Anywhere the string "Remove" shows up in the listing below, copy the line it is in.
++++++++++
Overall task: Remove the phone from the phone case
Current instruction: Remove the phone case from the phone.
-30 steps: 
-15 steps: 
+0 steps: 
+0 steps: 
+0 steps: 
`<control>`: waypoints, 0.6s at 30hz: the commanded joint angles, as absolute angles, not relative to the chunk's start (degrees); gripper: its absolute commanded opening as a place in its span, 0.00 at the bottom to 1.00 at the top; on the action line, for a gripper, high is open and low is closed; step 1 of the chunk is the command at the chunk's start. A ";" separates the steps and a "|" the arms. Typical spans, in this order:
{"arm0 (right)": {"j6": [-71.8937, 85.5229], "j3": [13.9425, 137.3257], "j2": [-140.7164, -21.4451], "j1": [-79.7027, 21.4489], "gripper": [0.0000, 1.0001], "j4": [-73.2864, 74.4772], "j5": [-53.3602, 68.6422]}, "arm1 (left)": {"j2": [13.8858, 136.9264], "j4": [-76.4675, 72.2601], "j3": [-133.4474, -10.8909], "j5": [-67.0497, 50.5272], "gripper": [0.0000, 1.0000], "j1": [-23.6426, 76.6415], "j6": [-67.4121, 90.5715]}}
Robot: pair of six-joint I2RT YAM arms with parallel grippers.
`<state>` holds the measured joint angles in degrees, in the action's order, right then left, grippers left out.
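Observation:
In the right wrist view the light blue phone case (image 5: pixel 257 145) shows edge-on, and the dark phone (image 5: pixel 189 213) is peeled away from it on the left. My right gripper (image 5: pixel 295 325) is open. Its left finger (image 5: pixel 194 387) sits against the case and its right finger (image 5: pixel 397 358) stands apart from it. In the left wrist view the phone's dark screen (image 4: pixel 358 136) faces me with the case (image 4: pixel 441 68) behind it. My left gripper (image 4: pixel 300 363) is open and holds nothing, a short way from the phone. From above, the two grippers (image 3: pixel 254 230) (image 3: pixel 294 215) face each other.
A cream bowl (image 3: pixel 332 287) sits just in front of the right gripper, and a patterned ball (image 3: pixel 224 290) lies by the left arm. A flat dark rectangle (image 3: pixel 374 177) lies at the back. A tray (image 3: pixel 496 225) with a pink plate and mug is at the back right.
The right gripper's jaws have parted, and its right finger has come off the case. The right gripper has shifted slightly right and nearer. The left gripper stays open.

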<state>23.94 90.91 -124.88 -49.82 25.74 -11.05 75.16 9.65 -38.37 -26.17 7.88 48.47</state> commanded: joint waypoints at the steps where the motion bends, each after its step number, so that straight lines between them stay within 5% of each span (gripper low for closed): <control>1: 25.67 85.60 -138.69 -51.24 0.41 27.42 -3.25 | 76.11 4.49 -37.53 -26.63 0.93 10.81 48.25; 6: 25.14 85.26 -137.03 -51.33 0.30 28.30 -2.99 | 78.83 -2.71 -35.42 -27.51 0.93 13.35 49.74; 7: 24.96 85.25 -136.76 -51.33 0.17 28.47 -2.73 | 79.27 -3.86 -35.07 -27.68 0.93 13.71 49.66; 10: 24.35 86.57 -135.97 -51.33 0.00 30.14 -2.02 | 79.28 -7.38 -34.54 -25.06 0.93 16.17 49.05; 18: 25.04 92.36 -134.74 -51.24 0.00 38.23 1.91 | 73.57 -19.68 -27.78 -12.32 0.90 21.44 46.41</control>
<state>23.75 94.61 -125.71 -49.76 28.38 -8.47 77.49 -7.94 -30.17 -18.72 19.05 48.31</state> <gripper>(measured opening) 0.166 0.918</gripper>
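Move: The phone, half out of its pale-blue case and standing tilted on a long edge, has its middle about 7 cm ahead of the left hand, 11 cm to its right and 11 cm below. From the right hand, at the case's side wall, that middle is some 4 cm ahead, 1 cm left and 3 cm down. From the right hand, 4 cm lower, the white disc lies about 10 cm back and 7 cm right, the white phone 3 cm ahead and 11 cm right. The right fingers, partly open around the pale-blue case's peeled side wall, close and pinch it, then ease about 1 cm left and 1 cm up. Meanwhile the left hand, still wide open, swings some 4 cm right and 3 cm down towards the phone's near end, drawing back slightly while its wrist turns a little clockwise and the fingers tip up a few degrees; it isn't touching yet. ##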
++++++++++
**RESPONSE TO THE TASK**
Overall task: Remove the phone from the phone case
Current instruction: Remove the phone case from the phone.

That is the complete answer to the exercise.